Add RedisDataStore (#295)

* GraphManager.set_session also sets self.sess * make sure that GraphManager.fetch_from_worker uses training phase * remove unnecessary phase setting in training worker * reorganize rollout worker * provide default name to GlobalVariableSaver.__init__ since it isn't really used anyway * allow dividing TrainingSteps and EnvironmentSteps * add timestamps to the log * added redis data store * conflict merge fix
2026-02-01 05:25:44 +01:00 · 2019-08-28 14:15:58 -04:00
parent 34e1c04f29
commit 7b0fccb041
18 changed files with 528 additions and 120 deletions
--- a/rl_coach/training_worker.py
+++ b/rl_coach/training_worker.py
@@ -1,4 +1,4 @@
-#
+ #
 # Copyright (c) 2017 Intel Corporation
 #
 # Licensed under the Apache License, Version 2.0 (the "License");
@@ -15,12 +15,7 @@
 #


-"""
-"""
-import time
-
-from rl_coach.base_parameters import TaskParameters, DistributedCoachSynchronizationType
-from rl_coach import core_types
+from rl_coach.base_parameters import DistributedCoachSynchronizationType
 from rl_coach.logger import screen


@@ -32,22 +27,26 @@ def data_store_ckpt_load(data_store):
 def training_worker(graph_manager, task_parameters, data_store, is_multi_node_test):
    """
    restore a checkpoint then perform rollouts using the restored model
+
    :param graph_manager: An instance of the graph manager
+    :param data_store: An instance of DataStore which can be used to communicate policies to roll out workers
    :param task_parameters: An instance of task parameters
    :param is_multi_node_test: If this is a multi node test insted of a normal run.
    """
    # Load checkpoint if provided
    if task_parameters.checkpoint_restore_path:
        data_store_ckpt_load(data_store)
+        
        # initialize graph
        graph_manager.create_graph(task_parameters)
-
+        
    else:
        # initialize graph
        graph_manager.create_graph(task_parameters)

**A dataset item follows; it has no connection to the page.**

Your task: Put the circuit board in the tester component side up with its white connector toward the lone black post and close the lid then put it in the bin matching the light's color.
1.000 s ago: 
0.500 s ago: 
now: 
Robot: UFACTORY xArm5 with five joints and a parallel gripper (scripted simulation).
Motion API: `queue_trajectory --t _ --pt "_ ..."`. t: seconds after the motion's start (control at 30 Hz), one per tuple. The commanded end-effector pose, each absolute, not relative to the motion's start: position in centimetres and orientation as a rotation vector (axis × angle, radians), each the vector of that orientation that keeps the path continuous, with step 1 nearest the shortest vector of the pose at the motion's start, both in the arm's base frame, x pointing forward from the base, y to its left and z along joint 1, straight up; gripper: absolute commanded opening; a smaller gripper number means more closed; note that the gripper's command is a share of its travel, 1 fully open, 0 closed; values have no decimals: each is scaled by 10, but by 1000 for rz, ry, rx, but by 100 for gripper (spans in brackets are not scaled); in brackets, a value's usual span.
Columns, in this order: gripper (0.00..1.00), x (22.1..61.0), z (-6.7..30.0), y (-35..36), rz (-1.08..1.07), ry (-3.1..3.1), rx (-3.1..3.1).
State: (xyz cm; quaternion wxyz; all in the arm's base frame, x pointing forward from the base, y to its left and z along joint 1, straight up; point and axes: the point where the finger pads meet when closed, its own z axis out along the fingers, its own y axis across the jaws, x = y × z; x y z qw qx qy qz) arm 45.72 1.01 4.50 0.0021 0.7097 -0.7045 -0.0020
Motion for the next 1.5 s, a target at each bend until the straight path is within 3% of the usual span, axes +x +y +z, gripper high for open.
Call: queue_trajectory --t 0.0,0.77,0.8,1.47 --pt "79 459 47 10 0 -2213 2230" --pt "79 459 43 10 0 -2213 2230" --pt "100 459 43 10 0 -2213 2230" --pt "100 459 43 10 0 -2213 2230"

        # save randomly initialized graph
-        graph_manager.save_checkpoint()
+        data_store.save_policy(graph_manager)
+

    # training loop
    steps = 0
@@ -60,21 +59,17 @@ def training_worker(graph_manager, task_parameters, data_store, is_multi_node_te

    while steps < graph_manager.improve_steps.num_steps:

-        graph_manager.phase = core_types.RunPhase.TRAIN
        if is_multi_node_test and graph_manager.get_current_episodes_count() > graph_manager.preset_validation_params.max_episodes_to_achieve_reward:
            # Test failed as it has not reached the required success rate
            graph_manager.flush_finished()
            screen.error("Could not reach required success by {} episodes.".format(graph_manager.preset_validation_params.max_episodes_to_achieve_reward), crash=True)

        graph_manager.fetch_from_worker(graph_manager.agent_params.algorithm.num_consecutive_playing_steps)
-        graph_manager.phase = core_types.RunPhase.UNDEFINED

        if graph_manager.should_train():
            steps += 1

-            graph_manager.phase = core_types.RunPhase.TRAIN
            graph_manager.train()
-            graph_manager.phase = core_types.RunPhase.UNDEFINED

            if steps * graph_manager.agent_params.algorithm.num_consecutive_playing_steps.num_steps > graph_manager.steps_between_evaluation_periods.num_steps * eval_offset:
                eval_offset += 1
@@ -82,6 +77,10 @@ def training_worker(graph_manager, task_parameters, data_store, is_multi_node_te
                    break

            if graph_manager.agent_params.algorithm.distributed_coach_synchronization_type == DistributedCoachSynchronizationType.SYNC:
-                graph_manager.save_checkpoint()
+                data_store.save_policy(graph_manager)
            else:
-                graph_manager.occasionally_save_checkpoint()
+                # NOTE: this implementation conflated occasionally saving checkpoints for later use
+                # in production with checkpoints saved for communication to rollout workers.
+                # TODO: this should be implemented with a new parameter: distributed_coach_synchronization_frequency or similar
+                # graph_manager.occasionally_save_checkpoint()
+                raise NotImplementedError()